>>>
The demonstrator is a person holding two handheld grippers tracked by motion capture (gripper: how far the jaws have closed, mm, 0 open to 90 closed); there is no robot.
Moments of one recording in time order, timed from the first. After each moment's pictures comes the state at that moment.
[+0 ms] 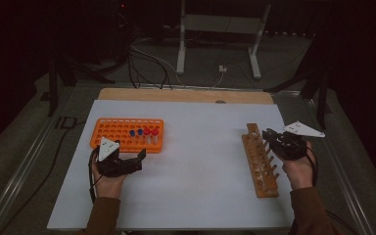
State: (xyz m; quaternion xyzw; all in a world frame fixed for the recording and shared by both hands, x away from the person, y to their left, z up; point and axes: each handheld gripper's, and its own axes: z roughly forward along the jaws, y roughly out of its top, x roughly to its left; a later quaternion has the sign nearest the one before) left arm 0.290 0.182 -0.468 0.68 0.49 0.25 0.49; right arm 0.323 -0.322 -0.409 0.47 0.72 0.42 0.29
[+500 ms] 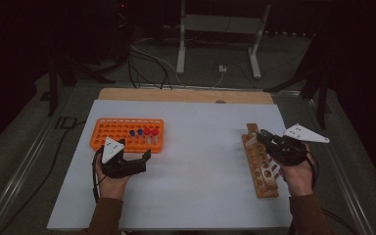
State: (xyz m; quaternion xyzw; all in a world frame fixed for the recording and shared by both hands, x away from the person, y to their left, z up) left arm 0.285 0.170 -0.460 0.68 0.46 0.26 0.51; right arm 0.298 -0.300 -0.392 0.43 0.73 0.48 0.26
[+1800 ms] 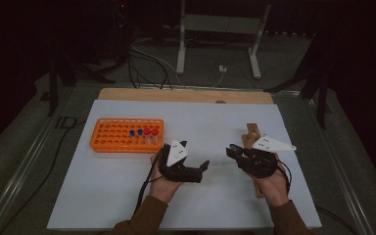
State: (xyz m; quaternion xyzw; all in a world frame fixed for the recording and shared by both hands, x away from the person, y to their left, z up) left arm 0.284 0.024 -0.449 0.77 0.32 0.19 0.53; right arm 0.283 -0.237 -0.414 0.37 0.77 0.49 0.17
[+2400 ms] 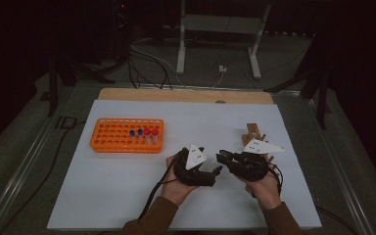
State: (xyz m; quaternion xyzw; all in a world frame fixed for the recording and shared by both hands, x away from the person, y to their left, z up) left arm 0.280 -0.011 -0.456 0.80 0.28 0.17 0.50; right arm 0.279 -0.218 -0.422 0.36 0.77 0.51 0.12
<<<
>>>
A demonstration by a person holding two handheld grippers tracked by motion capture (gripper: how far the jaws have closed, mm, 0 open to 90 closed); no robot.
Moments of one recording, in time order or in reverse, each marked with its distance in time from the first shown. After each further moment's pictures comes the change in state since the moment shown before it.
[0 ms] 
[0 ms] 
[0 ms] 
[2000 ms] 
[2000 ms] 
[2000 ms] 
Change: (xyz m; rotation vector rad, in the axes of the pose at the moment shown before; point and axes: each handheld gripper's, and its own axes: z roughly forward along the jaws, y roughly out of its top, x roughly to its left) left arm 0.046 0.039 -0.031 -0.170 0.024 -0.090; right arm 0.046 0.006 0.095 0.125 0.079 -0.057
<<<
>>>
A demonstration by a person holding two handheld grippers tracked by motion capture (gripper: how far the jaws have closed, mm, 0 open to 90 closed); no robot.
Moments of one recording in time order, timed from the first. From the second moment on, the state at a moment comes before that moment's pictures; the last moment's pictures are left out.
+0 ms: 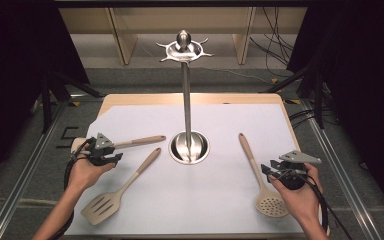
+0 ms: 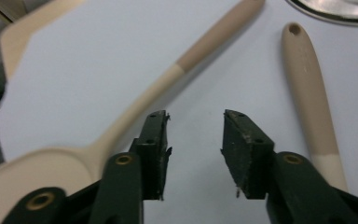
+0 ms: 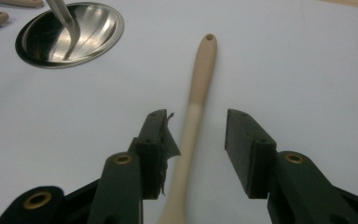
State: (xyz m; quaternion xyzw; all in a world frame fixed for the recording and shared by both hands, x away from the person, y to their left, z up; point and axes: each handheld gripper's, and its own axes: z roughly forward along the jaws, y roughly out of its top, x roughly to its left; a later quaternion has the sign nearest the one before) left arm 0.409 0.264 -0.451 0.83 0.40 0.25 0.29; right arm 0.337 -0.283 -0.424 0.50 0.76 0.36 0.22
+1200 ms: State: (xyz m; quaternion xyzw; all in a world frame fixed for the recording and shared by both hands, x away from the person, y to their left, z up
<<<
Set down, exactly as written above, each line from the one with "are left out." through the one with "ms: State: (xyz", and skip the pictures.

Moments of one recording in time order, timed from the first. From the second moment on, the state at a moment comes before that moment's pictures; the last moment's pictures are left out.
+0 ms: 
+0 ms: 
+0 ms: 
State: (xyz m; quaternion xyzw; all in a world frame fixed for the recording and shared by both hands, x away from the person, y to their left, z up; point and axes: each handheld gripper's, and its own axes: z roughly forward along the jaws, y roughly out of its top, x roughly to its left; a later quaternion has the sign nearest the one before) left arm 0.409 0.264 -0.451 0.83 0.40 0.25 0.29; right arm 0.337 -0.283 -0.424 0.50 0.76 0.36 0.22
+1200 ms: State: (xyz m; quaternion xyzw; all in a world frame fixed for the recording and shared by both hands, x away from the person, y to their left, z up

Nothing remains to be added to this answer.